Die CSU und das grüne Dilemma: Ein Kommentar
In der CSU brodelt es: Parteichef Markus Söder und der Europaabgeordnete Manfred Weber liegen im Clinch über potenzielle Koalitionen. Die strategische Frage, wie die Partei in Zukunft mit den Grünen umgehen sollte, bleibt auch nach dem Parteitag offen.
Interne Rivalitäten und strategische Fragen
In der CSU werden, wie in jeder Partei, interne Rivalitäten besonders lustvoll ausgetragen. Dies erklärt das Getöse um mögliche schwarz-grüne Koalitionen zwischen Markus Söder und Manfred Weber – allerdings nur zum Teil. Diesmal steckt eine strategisch wirklich schwierige Frage dahinter. Kurioserweise haben beide Recht: Söder vor der Wahl, Weber und der gleich argumentierende CDU-Chef Friedrich Merz danach.

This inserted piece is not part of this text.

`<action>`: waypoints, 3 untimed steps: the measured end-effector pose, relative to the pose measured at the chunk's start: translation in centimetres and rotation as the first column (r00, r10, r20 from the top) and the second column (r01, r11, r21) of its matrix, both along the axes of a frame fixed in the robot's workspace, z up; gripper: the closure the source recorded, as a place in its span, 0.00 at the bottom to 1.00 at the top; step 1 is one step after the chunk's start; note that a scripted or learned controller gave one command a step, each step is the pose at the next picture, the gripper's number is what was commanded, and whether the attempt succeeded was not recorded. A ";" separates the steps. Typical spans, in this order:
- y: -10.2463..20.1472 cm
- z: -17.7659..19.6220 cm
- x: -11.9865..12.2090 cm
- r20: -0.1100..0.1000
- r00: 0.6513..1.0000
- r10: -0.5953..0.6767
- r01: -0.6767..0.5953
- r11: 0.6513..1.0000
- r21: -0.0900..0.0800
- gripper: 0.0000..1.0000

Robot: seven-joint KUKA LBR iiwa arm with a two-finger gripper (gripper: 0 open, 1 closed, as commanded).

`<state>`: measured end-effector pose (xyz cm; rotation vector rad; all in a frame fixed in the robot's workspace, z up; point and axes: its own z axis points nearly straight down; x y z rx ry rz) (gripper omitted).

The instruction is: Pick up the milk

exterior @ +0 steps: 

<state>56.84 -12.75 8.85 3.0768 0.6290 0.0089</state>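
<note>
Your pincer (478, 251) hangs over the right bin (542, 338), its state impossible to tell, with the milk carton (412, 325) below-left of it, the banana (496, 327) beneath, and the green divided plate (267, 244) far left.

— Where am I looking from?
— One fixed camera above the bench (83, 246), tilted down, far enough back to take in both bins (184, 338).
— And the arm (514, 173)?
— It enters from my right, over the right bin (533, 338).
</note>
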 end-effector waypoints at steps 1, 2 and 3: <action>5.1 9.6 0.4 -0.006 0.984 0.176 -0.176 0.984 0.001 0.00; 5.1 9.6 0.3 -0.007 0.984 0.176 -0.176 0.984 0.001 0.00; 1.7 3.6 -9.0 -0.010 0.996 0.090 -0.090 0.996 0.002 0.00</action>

Schwarz-Grün? Söder hat die Stimmung richtig erfasst
Aktuell würde es der Union schaden, die Tür zu den Grünen auch nur einen Spalt offen zu lassen. Die Stimmung im Land hat sich gedreht, viel am aktuellen Ampel-Zorn wird an den Grünen und ihrem Habeck-Baerbock-Personal festgemacht. Die Prioritäten der Menschen haben sich geändert, die Reihenfolge ihrer Sorgen. Die Grünen haben das, besonders beim Thema Migration, zu spät verstanden, manche sogar gar nicht. Die Union hat gerade erst unter größeren Anstrengungen und mit einem Chef-Wechsel klarmachen können, dass sie aus den schweren Fehlern der Merkel-Zeit gelernt hat. Noch glauben ihr das nicht alle Wähler, denen eine harte Linie wichtig ist. Ein Signal, notfalls nach der nächsten Wahl mit den Grünen weiterzuwursteln und dann schon irgendwie Kompromisse zu finden, könnte skeptische Wähler verstören. Söder hat diese Stimmung richtig erfasst. Vielleicht ist das ein Grund dafür, warum die Union in Umfragen nicht viel stärker dasteht als bei mittelprächtigen 31, 32 Prozent.
Die Anti-Grün-Strategie birgt Risiken
Wo Weber Recht hat: Strategisch stellt sich die Union damit eine Falle für kommende Koalitionsverhandlungen. Rechnerisch bliebe ohne die Grünen nur noch Schwarz-Rot übrig – umso teurer wird sich die SPD dann verkaufen. Eine zu frühe Festlegung kann also zu noch bittereren Kompromissen führen. Die CSU hat das 2023 in Bayern mit den Freien Wählern erlebt, als eine in Teilen eigenwillige Kabinettsbildung herauskam.
Veränderungen in der politischen Landschaft
Die Anti-Grün-Strategie ist vor allem dann problematisch, wenn sich Parteien wandeln. Was, wenn eine frustrierte SPD nach Scholz auf links kippt, eher Miersch als Pistorius? Und was, wenn sich bei den Grünen Pragmatiker gegen Ideologen durchsetzen, kluge Köpfe, wie sie die Partei in Kretschmann, Özdemir, Bayaz hat? Und wenn die Grünen in der Außenpolitik (Ukraine!) ein seriöserer Partner werden?
Der CSU-Parteitag in Augsburg
Auf dem CSU-Parteitag in Augsburg lässt sich das überspielen. Söder wird am Freitag sagen, dass er mit den Grünen nicht koalieren wird; Merz wird am Samstag sagen, dass er mit den Grünen nicht koalieren will. Emsiger Applaus der Delegierten wird diese Lücke vorerst überdecken. Die strategische Frage dahinter bleibt ungelöst.